Snapshots and versions of a blob also count towards billing even if you've set includeSnapshots
and includeVersions
filters to false
. Those filter values don't affect billing. You can use them only to filter what appears in the report.
For more information about pricing for Azure Storage blob inventory, see Azure Blob Storage pricing.
[!INCLUDE Blob Storage feature support in Azure Storage accounts]
This section describes limitations and known issues of the Azure Storage blob inventory feature.
An inventory job can take a longer amount of time in these cases:
-
A large amount new data is added
-
A rule or set of rules is being run for the first time
The inventory run might take longer time to run as compared to the subsequent inventory runs.
-
In inventory run is processing a large amount of data in hierarchical namespace enabled accounts
An inventory job might take more than one day to complete for hierarchical namespace enabled accounts that have hundreds of millions of blobs. Sometimes the inventory job fails and doesn't create an inventory file.
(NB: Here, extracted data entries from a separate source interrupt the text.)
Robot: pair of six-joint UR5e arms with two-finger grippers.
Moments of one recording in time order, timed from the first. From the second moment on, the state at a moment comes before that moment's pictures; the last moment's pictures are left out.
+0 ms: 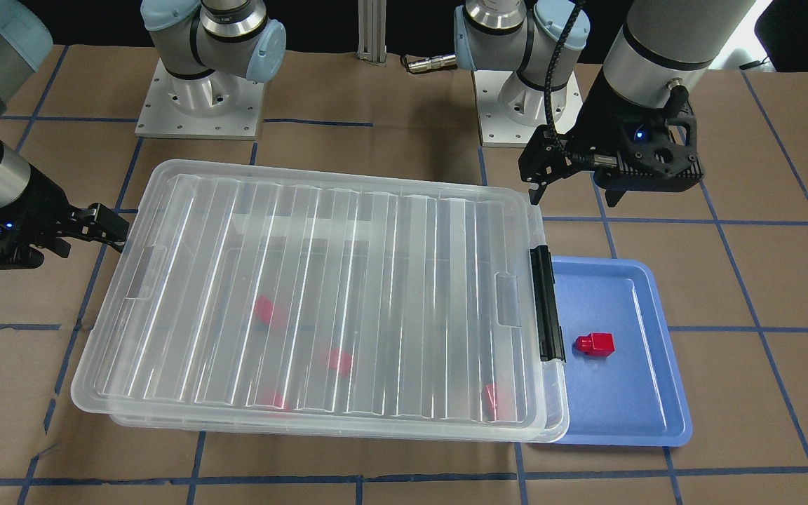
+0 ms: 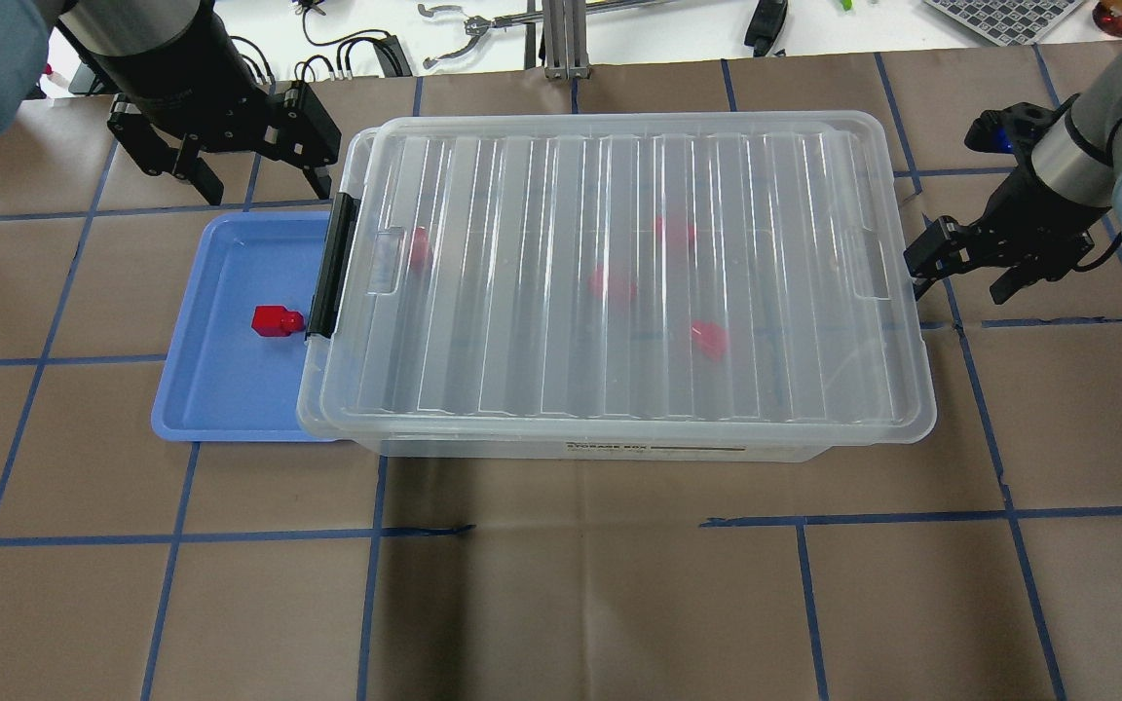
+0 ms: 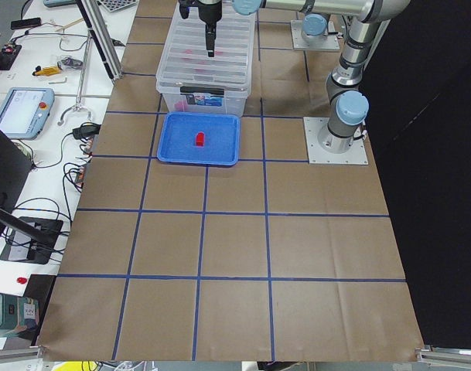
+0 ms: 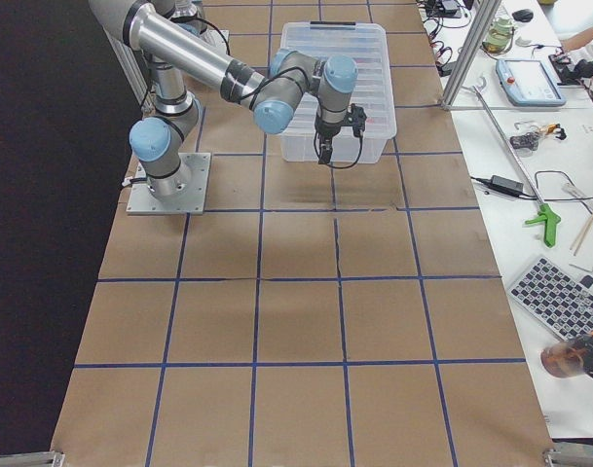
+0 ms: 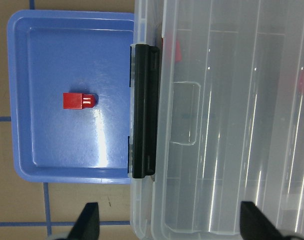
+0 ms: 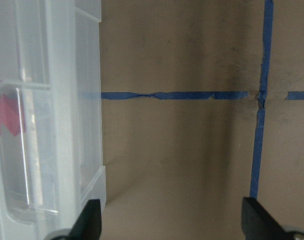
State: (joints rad) left arm -1.57 -1.65 -1.43 -1.62 1.56 0.01; right arm 1.23 -1.47 1.84 -1.83 -1.46 -0.34
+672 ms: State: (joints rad) left arm -1.57 -1.65 -1.43 -1.62 1.56 0.01; right arm 1.26 -1.50 1.69 -1.76 -1.47 -0.31
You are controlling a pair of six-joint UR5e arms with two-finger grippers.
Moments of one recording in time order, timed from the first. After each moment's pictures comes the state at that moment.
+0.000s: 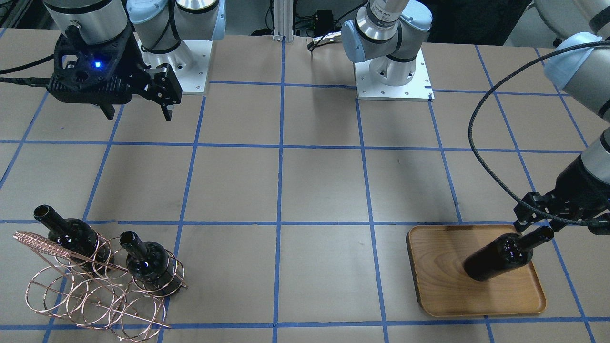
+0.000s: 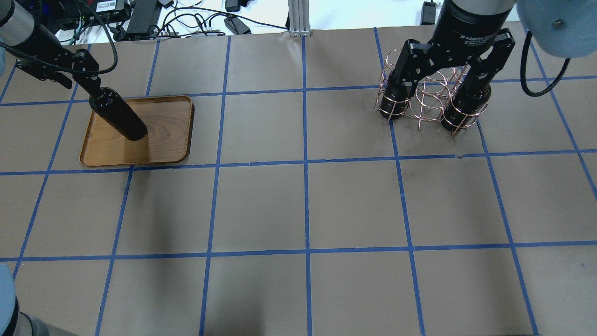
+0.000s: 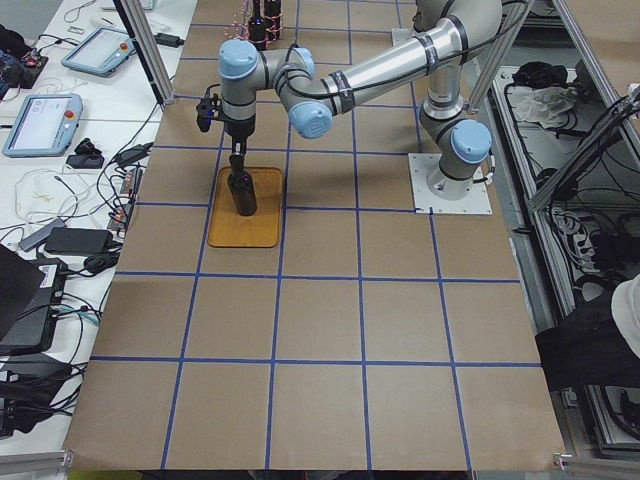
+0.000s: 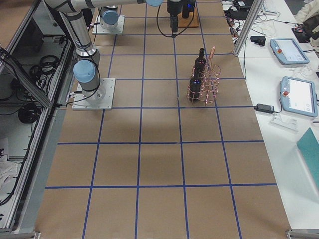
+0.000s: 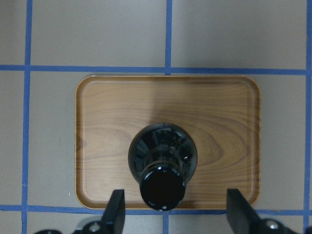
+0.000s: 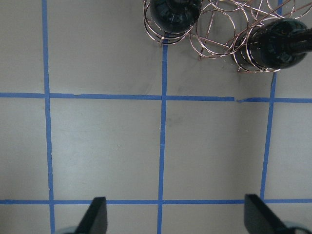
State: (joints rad) left arm -1.19 -1.85 -1.48 -1.23 1.52 0.35; right arm 1.62 -1.53 1.46 -1.50 -1.62 0.01
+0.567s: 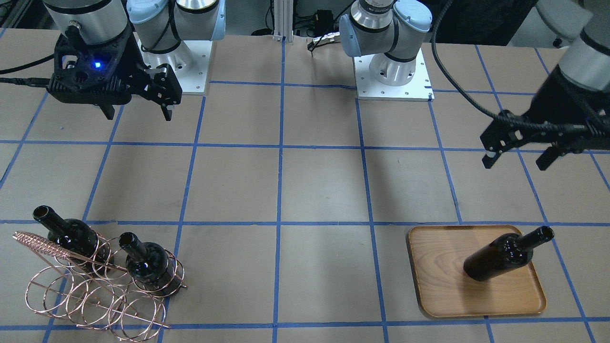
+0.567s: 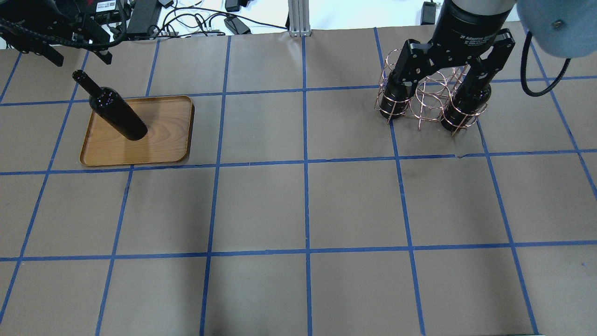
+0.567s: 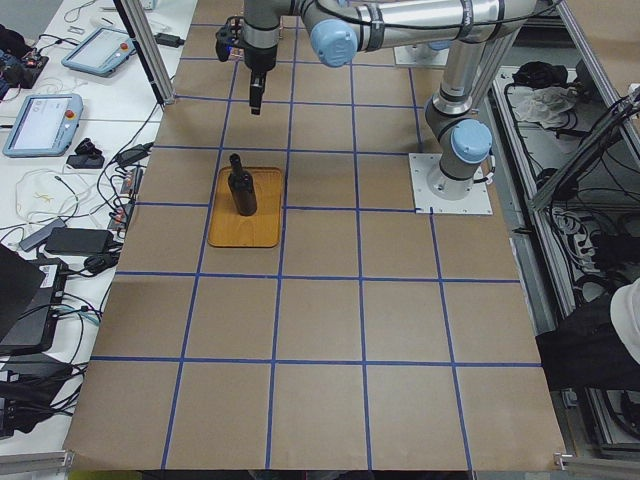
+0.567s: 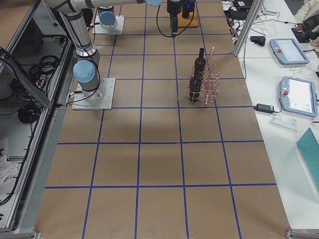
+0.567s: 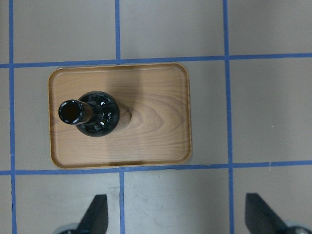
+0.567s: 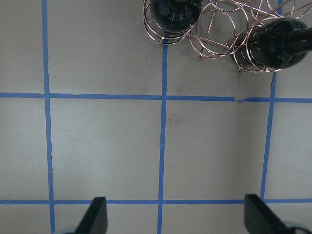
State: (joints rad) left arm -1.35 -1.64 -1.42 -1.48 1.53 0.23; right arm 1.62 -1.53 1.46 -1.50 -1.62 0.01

If a job doesn't complete successfully, check subsequent jobs to see if they're complete before contacting support.
-
There is no option to generate a report retrospectively for a particular date.
An object replication policy can prevent an inventory job from writing inventory reports to the destination container. Some other scenarios can archive the reports or make the reports immutable when they're partially completed which can cause inventory jobs to fail.